■ **GIVEN ENTRIES**:
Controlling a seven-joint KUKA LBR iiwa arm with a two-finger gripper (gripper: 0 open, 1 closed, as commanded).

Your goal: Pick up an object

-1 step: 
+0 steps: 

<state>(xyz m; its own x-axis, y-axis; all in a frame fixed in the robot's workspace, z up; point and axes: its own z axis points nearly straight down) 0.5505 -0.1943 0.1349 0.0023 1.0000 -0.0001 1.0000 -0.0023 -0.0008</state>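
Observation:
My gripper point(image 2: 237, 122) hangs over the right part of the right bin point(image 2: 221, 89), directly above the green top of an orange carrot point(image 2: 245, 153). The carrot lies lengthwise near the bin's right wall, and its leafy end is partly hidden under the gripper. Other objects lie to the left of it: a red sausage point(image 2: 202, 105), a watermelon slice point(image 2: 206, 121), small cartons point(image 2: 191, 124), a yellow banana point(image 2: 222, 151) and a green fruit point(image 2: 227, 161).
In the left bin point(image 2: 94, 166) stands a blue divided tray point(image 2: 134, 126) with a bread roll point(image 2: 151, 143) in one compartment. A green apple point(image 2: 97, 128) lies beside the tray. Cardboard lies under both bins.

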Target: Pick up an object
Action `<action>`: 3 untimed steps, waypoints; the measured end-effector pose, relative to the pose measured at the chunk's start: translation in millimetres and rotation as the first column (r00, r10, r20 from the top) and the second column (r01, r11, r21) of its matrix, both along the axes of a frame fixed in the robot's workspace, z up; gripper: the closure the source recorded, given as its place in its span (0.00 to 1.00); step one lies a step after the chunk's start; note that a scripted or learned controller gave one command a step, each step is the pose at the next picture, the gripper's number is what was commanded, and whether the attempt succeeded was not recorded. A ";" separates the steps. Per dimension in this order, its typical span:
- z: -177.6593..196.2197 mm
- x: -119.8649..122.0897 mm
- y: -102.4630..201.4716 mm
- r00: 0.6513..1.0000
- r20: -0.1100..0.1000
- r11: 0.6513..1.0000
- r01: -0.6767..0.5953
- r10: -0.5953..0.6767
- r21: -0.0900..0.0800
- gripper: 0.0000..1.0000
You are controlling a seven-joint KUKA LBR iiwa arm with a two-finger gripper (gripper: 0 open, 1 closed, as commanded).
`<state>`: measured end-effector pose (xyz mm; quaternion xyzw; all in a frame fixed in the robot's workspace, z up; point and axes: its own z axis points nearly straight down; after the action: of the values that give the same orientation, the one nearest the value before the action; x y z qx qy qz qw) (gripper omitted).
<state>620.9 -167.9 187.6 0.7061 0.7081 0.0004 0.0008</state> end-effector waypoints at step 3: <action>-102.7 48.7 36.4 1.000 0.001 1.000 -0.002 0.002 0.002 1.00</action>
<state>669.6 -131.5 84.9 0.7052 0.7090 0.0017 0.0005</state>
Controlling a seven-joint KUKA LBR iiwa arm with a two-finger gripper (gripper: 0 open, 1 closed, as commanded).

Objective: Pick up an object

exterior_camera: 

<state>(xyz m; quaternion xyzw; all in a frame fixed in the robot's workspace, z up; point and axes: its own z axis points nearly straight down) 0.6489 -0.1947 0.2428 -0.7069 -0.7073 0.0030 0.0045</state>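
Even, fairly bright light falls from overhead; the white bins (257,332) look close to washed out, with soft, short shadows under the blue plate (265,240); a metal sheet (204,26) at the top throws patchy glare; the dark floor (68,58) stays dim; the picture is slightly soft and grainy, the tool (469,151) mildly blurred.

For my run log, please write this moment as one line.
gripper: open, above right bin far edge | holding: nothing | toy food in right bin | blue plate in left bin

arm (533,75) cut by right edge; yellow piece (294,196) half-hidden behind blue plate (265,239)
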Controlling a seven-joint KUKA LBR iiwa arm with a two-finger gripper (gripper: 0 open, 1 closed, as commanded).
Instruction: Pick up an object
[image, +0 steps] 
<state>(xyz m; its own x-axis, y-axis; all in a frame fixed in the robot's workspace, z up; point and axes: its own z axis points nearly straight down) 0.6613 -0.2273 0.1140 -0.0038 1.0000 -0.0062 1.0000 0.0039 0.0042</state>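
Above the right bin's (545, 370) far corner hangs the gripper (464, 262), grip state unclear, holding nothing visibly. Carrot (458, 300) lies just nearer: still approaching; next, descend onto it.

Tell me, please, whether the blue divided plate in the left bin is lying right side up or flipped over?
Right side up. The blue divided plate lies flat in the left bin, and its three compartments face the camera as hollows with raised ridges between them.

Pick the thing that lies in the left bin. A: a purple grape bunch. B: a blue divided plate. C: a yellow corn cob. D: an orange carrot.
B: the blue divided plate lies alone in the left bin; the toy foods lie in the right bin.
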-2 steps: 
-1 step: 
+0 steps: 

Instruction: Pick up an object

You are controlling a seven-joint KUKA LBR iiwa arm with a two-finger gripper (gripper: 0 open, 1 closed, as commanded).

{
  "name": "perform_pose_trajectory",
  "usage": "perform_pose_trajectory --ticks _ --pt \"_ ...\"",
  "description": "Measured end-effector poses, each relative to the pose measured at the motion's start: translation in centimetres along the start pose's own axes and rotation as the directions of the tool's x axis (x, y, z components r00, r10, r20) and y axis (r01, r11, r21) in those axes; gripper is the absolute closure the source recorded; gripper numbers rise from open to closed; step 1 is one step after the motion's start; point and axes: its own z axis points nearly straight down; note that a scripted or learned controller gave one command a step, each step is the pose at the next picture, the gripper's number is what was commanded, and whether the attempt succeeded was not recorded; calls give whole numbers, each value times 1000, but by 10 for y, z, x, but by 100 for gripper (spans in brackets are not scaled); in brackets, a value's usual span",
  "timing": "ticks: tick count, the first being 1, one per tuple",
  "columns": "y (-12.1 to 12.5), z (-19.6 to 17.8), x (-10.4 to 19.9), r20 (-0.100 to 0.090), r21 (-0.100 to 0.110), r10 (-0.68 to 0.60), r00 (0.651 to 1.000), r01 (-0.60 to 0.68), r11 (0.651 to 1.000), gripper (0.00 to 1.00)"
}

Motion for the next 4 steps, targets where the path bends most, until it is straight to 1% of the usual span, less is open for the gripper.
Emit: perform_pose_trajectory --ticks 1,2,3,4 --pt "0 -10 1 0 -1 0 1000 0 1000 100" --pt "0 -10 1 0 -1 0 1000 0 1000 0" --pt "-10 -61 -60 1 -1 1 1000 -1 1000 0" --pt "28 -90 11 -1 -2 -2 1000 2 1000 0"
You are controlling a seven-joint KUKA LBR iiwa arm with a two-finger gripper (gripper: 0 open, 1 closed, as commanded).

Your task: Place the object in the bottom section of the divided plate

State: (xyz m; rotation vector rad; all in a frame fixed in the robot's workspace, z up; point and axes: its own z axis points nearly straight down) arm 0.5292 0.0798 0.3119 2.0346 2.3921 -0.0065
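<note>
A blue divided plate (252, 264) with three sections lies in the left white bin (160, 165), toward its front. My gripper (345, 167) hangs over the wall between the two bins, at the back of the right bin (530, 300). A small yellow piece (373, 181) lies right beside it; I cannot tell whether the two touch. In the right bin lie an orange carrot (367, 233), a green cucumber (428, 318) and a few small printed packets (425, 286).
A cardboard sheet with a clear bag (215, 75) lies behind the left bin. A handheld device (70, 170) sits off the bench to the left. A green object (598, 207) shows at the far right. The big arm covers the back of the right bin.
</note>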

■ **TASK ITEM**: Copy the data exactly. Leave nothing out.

■ **PROBLEM SOLUTION**:
Controlling a seven-joint KUKA LBR iiwa arm with a two-finger gripper (gripper: 0 open, 1 closed, as commanded).

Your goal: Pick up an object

-1 step: 
+0 steps: 

<state>(xyz m; its own x-axis, y-axis; all in a frame fixed in the robot's workspace, z up; point and axes: its own z axis points nearly straight down) 0.5505 -0.1943 0.1349 0.0023 1.0000 -0.0001 1.0000 -0.0023 -0.0008</state>
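Observation:
My gripper point(image 2: 237, 122) hangs over the right part of the right bin point(image 2: 221, 89), directly above the green top of an orange carrot point(image 2: 245, 153). The carrot lies lengthwise near the bin's right wall, and its leafy end is partly hidden under the gripper. Other objects lie to the left of it: a red sausage point(image 2: 202, 105), a watermelon slice point(image 2: 206, 121), small cartons point(image 2: 191, 124), a yellow banana point(image 2: 222, 151) and a green fruit point(image 2: 227, 161).
In the left bin point(image 2: 94, 166) stands a blue divided tray point(image 2: 134, 126) with a bread roll point(image 2: 151, 143) in one compartment. A green apple point(image 2: 97, 128) lies beside the tray. Cardboard lies under both bins.
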
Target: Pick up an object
Action `<action>`: 3 untimed steps, waypoints; the measured end-effector pose, relative to the pose measured at the chunk's start: translation in millimetres and rotation as the first column (r00, r10, r20 from the top) and the second column (r01, r11, r21) of its matrix, both along the axes of a frame fixed in the robot's workspace, z up; gripper: the closure the source recorded, given as its place in its span (0.00 to 1.00); step one lies a step after the chunk's start; note that a scripted or learned controller gave one command a step, each step is the pose at the next picture, the gripper's number is what was commanded, and whether the attempt succeeded was not recorded. A ";" separates the steps. Per dimension in this order, its typical span:
- z: -177.6593..196.2197 mm
- x: -119.8649..122.0897 mm
- y: -102.4630..201.4716 mm
- r00: 0.6513..1.0000
- r20: -0.1100..0.1000
- r11: 0.6513..1.0000
- r01: -0.6767..0.5953
- r10: -0.5953..0.6767
- r21: -0.0900..0.0800
- gripper: 0.0000..1.0000
You are controlling a seven-joint KUKA LBR iiwa arm with a two-finger gripper (gripper: 0 open, 1 closed, as commanded).
`<state>`: measured end-effector pose (xyz mm; quaternion xyzw; all in a frame fixed in the robot's workspace, z up; point and axes: its own z axis points nearly straight down; after the action: of the values that give the same orientation, the one nearest the value before the action; x y z qx qy qz qw) (gripper omitted).
<state>620.9 -167.9 187.6 0.7061 0.7081 0.0004 0.0008</state> end-effector waypoints at step 3: <action>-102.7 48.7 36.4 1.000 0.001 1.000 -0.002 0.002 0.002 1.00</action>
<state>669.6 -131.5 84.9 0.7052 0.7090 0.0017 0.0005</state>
Controlling a seven-joint KUKA LBR iiwa arm with a two-finger gripper (gripper: 0 open, 1 closed, as commanded).

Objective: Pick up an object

exterior_camera: 

<state>(xyz m; quaternion xyzw; all in a frame fixed in the robot's workspace, z up; point and axes: its own z axis points nearly straight down) 0.6489 -0.1947 0.2428 -0.7069 -0.7073 0.0030 0.0045</state>
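Even, fairly bright light falls from overhead; the white bins (257,332) look close to washed out, with soft, short shadows under the blue plate (265,240); a metal sheet (204,26) at the top throws patchy glare; the dark floor (68,58) stays dim; the picture is slightly soft and grainy, the tool (469,151) mildly blurred.

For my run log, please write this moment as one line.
gripper: open, above right bin far edge | holding: nothing | toy food in right bin | blue plate in left bin

arm (533,75) cut by right edge; yellow piece (294,196) half-hidden behind blue plate (265,239)
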Controlling a seven-joint KUKA LBR iiwa arm with a two-finger gripper (gripper: 0 open, 1 closed, as commanded).
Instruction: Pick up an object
[image, +0 steps] 
<state>(xyz m; its own x-axis, y-axis; all in a frame fixed in the robot's workspace, z up; point and axes: its own z axis points nearly straight down) 0.6613 -0.2273 0.1140 -0.0038 1.0000 -0.0062 1.0000 0.0039 0.0042</state>
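Above the right bin's (545, 370) far corner hangs the gripper (464, 262), grip state unclear, holding nothing visibly. Carrot (458, 300) lies just nearer: still approaching; next, descend onto it.

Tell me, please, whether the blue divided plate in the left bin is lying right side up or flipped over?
Right side up. The blue divided plate lies flat in the left bin, and its three compartments face the camera as hollows with raised ridges between them.

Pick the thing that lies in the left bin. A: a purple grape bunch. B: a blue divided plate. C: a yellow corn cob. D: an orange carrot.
B: the blue divided plate lies alone in the left bin; the toy foods lie in the right bin.
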-2 steps: 
-1 step: 
+0 steps: 

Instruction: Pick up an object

You are controlling a seven-joint KUKA LBR iiwa arm with a two-finger gripper (gripper: 0 open, 1 closed, as commanded).

{
  "name": "perform_pose_trajectory",
  "usage": "perform_pose_trajectory --ticks _ --pt \"_ ...\"",
  "description": "Measured end-effector poses, each relative to the pose measured at the motion's start: translation in centimetres along the start pose's own axes and rotation as the directions of the tool's x axis (x, y, z components r00, r10, r20) and y axis (r01, r11, r21) in those axes; gripper is the absolute closure the source recorded; gripper numbers rise from open to closed; step 1 is one step after the motion's start; point and axes: its own z axis points nearly straight down; note that a scripted or learned controller gave one command a step, each step is the pose at the next picture, the gripper's number is what was commanded, and whether the attempt succeeded was not recorded; calls give whole numbers, each value times 1000, but by 10 for y, z, x, but by 100 for gripper (spans in brackets are not scaled); in brackets, a value's usual span",
  "timing": "ticks: tick count, the first being 1, one per tuple",
  "columns": "y (-12.1 to 12.5), z (-19.6 to 17.8), x (-10.4 to 19.9), r20 (-0.100 to 0.090), r21 (-0.100 to 0.110), r10 (-0.68 to 0.60), r00 (0.651 to 1.000), r01 (-0.60 to 0.68), r11 (0.651 to 1.000), gripper (0.00 to 1.00)"
}

Motion for the next 4 steps, targets where the path bends most, until it is straight to 1% of the usual span, less is open for the gripper.
Emit: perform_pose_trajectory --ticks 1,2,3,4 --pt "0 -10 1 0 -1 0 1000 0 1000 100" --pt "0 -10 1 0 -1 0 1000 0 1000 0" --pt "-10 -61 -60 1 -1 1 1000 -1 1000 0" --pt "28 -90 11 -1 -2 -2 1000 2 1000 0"
You are controlling a seven-joint KUKA LBR iiwa arm with a two-finger gripper (gripper: 0 open, 1 closed, as commanded).

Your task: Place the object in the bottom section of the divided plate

State: (xyz m; rotation vector rad; all in a frame fixed in the robot's workspace, z up; point and axes: its own z axis points nearly straight down) arm 0.5292 0.0798 0.3119 2.0346 2.3921 -0.0065
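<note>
A blue divided plate (252, 264) with three sections lies in the left white bin (160, 165), toward its front. My gripper (345, 167) hangs over the wall between the two bins, at the back of the right bin (530, 300). A small yellow piece (373, 181) lies right beside it; I cannot tell whether the two touch. In the right bin lie an orange carrot (367, 233), a green cucumber (428, 318) and a few small printed packets (425, 286).
A cardboard sheet with a clear bag (215, 75) lies behind the left bin. A handheld device (70, 170) sits off the bench to the left. A green object (598, 207) shows at the far right. The big arm covers the back of the right bin.
</note>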

Nothing else goes with this output.